APC: It’s Delusional for Atiku to Expect Court to Upturn Tinubu’s Victory Based on Hearsay

Meanwhile, the APC has said it was delusional for  Atiku to expect  the court to rely on their bogus, flimsy and hearsay evidence to upturn Tinubu’s victory.

The National Publicity Secretary of the party, Felix Morka, in a statement issued yesterday insisted that the February 25 presidential election was conducted in substantial compliance with the Constitution and electoral laws of the land.

He described the press conference held by Atiku, as a long, windy, incoherent and preposterous speech unbefitting of a former vice president.

The spokesperson stressed that Atiku regurgitated his illusory claim that Tinubu did not win the February 25, 2023 presidential election.

Morka said rather, he soliloquised that they, “showed irrefutable evidence of gross irregularities, violence and manipulations during the elections,” allegations that were roundly dismissed by the Presidential Election Petitions Court and the Supreme Court as unsubstantiated and unproven.

He noted: “It is delusional for Atiku, and his degenerate PDP, to have expected  the courts to rely on their bogus, flimsy, unverifiable, uncorroborated, illogical and hearsay evidence to upturn an election that was conducted in substantial compliance with the Constitution and electoral laws of our land. Thankfully, it does not lie in Atiku’s mouth to declare what constitutes “incontrovertible evidence.”

Morka, added that nowhere in Atiku’s long epistle did he state that he won the election, corroborating the courts’ finding and decision that he did not, in fact, win the election.

He noted: “For a serial election loser whose life ambition is to rule the country, we understand how pained and utterly distraught Atiku must be. 

“However, to continue to deny and disrespect the collective will of Nigerians, disparage the judiciary, incite rage and call our democratic institutions into question is beyond the pale.

“Why is it so hard for Atiku to accept the popular choice of the electorate and the valid decisions of the courts?
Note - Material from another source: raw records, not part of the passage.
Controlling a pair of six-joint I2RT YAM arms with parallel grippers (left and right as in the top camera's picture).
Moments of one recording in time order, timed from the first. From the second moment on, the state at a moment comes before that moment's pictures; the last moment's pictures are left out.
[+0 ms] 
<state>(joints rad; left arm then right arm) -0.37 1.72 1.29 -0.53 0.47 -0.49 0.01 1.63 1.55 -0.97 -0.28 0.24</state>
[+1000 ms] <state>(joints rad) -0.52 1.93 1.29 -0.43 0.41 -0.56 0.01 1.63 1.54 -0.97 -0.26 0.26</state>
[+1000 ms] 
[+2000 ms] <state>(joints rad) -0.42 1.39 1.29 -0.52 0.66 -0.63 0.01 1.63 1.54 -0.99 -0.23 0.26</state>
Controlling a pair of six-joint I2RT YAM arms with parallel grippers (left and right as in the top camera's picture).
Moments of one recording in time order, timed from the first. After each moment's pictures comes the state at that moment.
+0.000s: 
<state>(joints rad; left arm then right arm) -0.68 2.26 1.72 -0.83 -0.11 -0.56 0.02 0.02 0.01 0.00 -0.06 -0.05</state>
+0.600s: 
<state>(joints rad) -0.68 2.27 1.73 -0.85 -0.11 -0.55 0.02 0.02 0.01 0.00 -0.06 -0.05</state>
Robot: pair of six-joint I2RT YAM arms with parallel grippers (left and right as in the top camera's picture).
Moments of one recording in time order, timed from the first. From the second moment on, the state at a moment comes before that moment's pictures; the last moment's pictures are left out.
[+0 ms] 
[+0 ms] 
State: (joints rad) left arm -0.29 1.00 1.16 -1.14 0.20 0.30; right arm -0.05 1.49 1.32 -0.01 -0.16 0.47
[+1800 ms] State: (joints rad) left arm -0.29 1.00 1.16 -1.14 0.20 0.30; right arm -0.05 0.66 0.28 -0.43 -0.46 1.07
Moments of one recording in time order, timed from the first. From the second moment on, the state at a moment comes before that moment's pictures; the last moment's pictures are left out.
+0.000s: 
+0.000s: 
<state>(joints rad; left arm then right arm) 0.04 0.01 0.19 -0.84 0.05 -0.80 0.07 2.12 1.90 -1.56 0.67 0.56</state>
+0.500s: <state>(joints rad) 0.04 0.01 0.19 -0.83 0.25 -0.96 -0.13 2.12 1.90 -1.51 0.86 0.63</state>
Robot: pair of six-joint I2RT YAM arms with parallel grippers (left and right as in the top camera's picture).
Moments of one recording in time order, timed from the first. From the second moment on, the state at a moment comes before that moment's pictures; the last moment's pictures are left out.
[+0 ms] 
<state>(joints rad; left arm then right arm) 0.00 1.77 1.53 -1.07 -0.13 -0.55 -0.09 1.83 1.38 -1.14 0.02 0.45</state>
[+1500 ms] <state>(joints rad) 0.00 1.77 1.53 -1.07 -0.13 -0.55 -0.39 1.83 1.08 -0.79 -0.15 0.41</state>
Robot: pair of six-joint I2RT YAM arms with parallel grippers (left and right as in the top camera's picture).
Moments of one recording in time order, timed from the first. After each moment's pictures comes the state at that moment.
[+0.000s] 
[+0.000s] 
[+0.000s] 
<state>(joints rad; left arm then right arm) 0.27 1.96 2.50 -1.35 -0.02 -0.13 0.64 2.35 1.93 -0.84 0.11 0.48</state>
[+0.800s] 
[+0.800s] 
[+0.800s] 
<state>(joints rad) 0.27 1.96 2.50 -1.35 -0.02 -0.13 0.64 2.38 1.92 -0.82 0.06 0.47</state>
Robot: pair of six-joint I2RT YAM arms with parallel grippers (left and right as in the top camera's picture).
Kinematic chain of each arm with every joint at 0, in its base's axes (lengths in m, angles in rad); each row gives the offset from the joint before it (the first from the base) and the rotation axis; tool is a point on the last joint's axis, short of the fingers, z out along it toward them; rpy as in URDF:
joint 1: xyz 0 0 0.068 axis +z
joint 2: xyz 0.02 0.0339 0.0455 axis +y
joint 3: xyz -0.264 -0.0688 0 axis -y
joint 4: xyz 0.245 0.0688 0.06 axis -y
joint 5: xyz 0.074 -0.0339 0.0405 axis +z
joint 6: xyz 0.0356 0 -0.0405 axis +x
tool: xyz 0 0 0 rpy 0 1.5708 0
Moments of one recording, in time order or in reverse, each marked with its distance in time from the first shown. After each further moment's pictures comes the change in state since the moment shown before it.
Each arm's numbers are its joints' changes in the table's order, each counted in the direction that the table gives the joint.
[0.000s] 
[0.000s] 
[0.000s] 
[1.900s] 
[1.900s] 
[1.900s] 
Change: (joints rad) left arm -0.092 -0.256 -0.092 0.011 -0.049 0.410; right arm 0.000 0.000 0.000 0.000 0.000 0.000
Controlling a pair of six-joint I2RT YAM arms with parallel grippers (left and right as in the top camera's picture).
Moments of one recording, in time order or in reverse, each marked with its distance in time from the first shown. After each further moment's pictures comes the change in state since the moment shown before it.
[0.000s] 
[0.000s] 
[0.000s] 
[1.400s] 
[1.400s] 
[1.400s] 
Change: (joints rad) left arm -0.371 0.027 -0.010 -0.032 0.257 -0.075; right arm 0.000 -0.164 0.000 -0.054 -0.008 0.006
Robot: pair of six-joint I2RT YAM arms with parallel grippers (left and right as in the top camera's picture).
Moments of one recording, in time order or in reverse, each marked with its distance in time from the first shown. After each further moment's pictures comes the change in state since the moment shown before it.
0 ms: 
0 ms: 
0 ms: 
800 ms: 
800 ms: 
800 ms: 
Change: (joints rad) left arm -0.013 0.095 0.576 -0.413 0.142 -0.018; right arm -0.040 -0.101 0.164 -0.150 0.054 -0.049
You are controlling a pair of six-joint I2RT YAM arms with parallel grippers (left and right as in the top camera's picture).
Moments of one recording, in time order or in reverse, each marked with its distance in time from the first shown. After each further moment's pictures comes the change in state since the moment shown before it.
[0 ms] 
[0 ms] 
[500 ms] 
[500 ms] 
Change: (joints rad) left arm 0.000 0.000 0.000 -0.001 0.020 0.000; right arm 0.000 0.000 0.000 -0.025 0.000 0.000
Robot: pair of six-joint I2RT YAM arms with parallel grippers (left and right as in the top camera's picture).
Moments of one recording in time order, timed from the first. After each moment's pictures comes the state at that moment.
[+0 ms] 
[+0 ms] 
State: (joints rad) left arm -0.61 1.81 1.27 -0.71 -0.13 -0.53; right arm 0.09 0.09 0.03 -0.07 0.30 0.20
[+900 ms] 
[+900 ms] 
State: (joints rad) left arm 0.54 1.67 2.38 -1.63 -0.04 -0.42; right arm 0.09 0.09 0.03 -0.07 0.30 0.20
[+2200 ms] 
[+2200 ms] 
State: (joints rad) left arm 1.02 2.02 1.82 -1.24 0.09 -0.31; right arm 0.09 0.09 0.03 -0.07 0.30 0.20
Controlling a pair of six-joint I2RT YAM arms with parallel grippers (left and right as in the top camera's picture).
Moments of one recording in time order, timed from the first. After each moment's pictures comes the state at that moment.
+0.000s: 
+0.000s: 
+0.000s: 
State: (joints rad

How is it that a man of his stature can be so befuddled to this disturbing level of election and judicial denialism? Would Atiku vilify the judiciary as he is doing had he won the election and upheld by the courts as winner?

“Atiku, you are right that this is not and cannot be all about you. Yes, it is about country Nigeria. Nigeria is greater than your unrealized ambition to be president. Nigeria must move and has moved on.”